* Your instructions
Could you restate all of the entries, word for word?

* Data shown
▬▬▬▬▬▬
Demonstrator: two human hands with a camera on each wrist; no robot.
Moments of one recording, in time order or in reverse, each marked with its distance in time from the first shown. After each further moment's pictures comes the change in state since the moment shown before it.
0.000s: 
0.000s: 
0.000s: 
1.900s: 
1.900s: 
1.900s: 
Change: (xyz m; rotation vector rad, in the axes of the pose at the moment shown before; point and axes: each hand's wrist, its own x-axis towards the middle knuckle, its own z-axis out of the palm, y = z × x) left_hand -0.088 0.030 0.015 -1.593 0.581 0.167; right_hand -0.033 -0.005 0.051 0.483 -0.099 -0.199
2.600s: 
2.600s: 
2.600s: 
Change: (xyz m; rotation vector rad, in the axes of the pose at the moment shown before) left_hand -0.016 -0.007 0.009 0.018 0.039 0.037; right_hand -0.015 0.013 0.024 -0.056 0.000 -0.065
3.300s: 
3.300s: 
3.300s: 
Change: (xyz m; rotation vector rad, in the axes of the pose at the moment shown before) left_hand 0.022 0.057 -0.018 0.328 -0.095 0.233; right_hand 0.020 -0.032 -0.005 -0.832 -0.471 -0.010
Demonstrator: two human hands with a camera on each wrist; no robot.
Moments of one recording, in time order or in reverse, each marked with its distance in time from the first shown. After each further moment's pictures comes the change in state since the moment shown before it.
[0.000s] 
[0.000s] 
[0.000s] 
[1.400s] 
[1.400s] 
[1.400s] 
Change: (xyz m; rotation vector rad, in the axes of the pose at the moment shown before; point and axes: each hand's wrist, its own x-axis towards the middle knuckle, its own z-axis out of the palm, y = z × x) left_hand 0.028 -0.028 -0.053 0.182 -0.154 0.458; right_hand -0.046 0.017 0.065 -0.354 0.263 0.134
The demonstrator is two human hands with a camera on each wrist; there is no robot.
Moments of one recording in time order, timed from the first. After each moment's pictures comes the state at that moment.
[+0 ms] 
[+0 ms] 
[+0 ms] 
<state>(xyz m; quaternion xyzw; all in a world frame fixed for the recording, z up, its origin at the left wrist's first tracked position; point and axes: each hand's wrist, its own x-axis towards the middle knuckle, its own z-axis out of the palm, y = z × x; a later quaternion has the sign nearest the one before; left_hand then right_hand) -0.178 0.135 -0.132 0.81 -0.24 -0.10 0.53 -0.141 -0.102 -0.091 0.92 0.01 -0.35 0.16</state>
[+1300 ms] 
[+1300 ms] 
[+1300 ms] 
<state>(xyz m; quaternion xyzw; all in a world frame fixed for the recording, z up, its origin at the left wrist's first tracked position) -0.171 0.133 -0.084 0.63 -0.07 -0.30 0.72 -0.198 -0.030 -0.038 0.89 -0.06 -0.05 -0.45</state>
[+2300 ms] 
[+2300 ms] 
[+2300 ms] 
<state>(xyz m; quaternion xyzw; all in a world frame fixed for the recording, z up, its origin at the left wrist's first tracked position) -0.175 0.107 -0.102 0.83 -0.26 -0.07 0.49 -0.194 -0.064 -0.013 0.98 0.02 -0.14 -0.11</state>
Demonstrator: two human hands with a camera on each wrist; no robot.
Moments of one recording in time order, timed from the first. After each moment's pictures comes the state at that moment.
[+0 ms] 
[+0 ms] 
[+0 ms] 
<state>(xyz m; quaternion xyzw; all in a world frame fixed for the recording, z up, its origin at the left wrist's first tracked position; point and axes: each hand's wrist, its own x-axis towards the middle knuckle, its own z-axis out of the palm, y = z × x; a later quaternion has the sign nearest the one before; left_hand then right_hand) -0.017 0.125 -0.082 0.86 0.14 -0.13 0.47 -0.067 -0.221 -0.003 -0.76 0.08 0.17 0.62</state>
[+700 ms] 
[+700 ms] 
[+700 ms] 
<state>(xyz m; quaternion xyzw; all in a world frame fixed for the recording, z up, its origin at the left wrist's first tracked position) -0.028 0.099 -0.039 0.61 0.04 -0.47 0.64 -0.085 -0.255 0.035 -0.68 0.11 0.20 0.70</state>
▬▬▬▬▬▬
* Response to the task
Demonstrator: two human hands with a camera on each wrist; no robot.
Moments of one recording, in time order or in reverse, each marked with its distance in time from the first shown. After each further moment's pictures comes the change in state since the moment shown before it.
0.000s: 
0.000s: 
0.000s: 
1.900s: 
1.900s: 
1.900s: 
Change: (xyz m; rotation vector rad, in the axes of the pose at the moment shown before; point and axes: each hand's wrist, its own x-axis towards the middle knuckle, its own z-axis out of the palm, y = z × x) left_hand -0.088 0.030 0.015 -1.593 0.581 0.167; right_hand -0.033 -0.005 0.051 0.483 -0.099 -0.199
2.600s: 
2.600s: 
2.600s: 
Change: (xyz m; rotation vector rad, in the axes of the pose at the moment shown before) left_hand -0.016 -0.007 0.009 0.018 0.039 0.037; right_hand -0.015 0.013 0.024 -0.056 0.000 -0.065
3.300s: 
3.300s: 
3.300s: 
Change: (xyz m; rotation vector rad, in the axes of the pose at the moment shown before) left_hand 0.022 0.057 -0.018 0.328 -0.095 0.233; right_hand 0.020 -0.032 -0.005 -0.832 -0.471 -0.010
Demonstrator: two human hands with a camera on each wrist; no robot.
Moments of one recording, in time order or in reverse, each marked with its distance in time from the first shown. After each further moment's pictures comes the change in state since the moment shown before it.
[0.000s] 
[0.000s] 
[0.000s] 
[1.400s] 
[1.400s] 
[1.400s] 
Change: (xyz m; rotation vector rad, in the axes of the pose at the moment shown before; point and axes: each hand's wrist, its own x-axis towards the middle knuckle, its own z-axis out of the palm, y = z × x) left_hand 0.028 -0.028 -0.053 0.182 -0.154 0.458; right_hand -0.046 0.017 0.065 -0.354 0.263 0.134
The demonstrator is two human hands with a camera on each wrist; there is no robot.
Moments of one recording in time order, timed from the first. After each moment's pictures comes the state at that moment.
[+0 ms] 
[+0 ms] 
[+0 ms] 
<state>(xyz m; quaternion xyzw; all in a world frame fixed for the recording, z up, its origin at the left wrist's first tracked position; point and axes: each hand's wrist, its own x-axis towards the middle knuckle, its own z-axis out of the palm, y = z × x; a later quaternion has the sign nearest the one before; left_hand then right_hand) -0.178 0.135 -0.132 0.81 -0.24 -0.10 0.53 -0.141 -0.102 -0.091 0.92 0.01 -0.35 0.16</state>
[+1300 ms] 
[+1300 ms] 
[+1300 ms] 
<state>(xyz m; quaternion xyzw; all in a world frame fixed for the recording, z up, its origin at the left wrist's first tracked position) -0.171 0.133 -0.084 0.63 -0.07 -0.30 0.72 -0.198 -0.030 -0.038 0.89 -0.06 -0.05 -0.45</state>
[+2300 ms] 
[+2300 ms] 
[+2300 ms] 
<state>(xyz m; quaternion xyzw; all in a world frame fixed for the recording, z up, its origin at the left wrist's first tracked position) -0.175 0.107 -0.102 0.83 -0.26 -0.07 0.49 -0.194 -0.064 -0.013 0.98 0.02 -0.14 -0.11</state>
Demonstrator: two human hands with a camera on each wrist; no robot.
Moments of one recording in time order, timed from the first. After each moment's pictures comes the state at that moment.
[+0 ms] 
[+0 ms] 
[+0 ms] 
<state>(xyz m; quaternion xyzw; all in a world frame fixed for the recording, z up, its origin at the left wrist's first tracked position; point and axes: each hand's wrist, its own x-axis towards the middle knuckle, its own z-axis out of the palm, y = z × x; a later quaternion has the sign nearest the one before; left_hand then right_hand) -0.017 0.125 -0.082 0.86 0.14 -0.13 0.47 -0.067 -0.221 -0.003 -0.76 0.08 0.17 0.62</state>
[+700 ms] 
[+700 ms] 
[+700 ms] 
<state>(xyz m; quaternion xyzw; all in a world frame fixed for the recording, z up, its origin at the left wrist's first tracked position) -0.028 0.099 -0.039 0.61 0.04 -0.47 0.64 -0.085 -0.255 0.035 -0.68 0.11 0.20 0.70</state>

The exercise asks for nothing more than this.